Once we have determined in T205762 what other schemas we want use, we need to dig deeper to make sure that the business logic for them will allow us to use them. In particular:
- Are they still running and active?
- Do they have sampling logic that does not record 100% of events for Czech and Korean Wikipedias?
- Are they keyed on IDs that will allow us to join them in?
* Do they have timestamps that we can use for analysis? (Yes, all of them do.)
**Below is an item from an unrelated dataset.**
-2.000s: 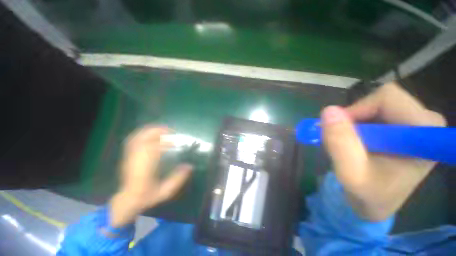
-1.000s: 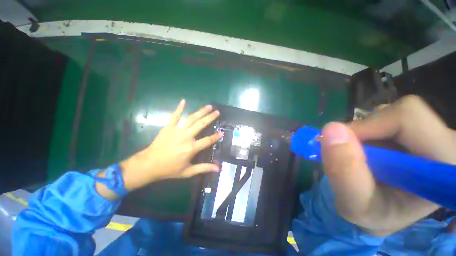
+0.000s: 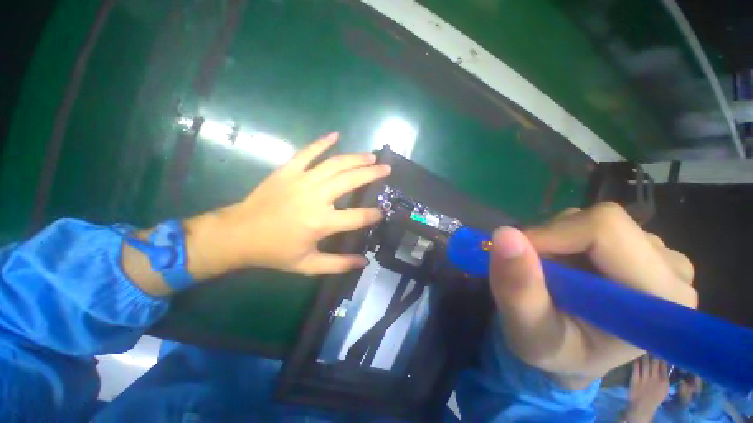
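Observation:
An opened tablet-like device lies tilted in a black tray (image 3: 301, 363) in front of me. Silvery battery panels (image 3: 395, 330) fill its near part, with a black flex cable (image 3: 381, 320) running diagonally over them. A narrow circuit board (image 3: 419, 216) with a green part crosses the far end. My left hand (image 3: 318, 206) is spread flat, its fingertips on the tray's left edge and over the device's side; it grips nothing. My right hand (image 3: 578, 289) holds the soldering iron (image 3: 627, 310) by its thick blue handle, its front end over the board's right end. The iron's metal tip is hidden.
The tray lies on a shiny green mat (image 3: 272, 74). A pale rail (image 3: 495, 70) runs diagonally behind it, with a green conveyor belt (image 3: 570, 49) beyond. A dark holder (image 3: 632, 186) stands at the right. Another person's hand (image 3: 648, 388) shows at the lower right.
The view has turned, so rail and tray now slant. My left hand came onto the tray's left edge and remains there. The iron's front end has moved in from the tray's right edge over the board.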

- Are they writing to Hive? We learned that not all schemas are writing to Hive, which has to do with the differences in MariaDB and Hive column names and datatypes. We will need to reconcile or work around this
Here are those questions as a table to fill in like a checklist:
|Echo||No (see notes)||N/A||recipientUserId||100%|
|Edit||Yes||No (see notes)||user.id (see notes)||6.25%, but soon to be configurable to 100%|
|GettingStartedRedirectImpression||Yes||Yes||userId||100% of logged-in users, nothing from anonymous users|
|ServerSideAccountCreation||Yes||Yes||userId||100% in theory, but note "There is no guarantee this will be called in a successful account creation process"|
- Echo schema: the echo_event and echo_notification tables in MW can get us data we need.
- Edit schema: not currently in Hive, but we are working on that in T202348. The user.id field will then be renamed.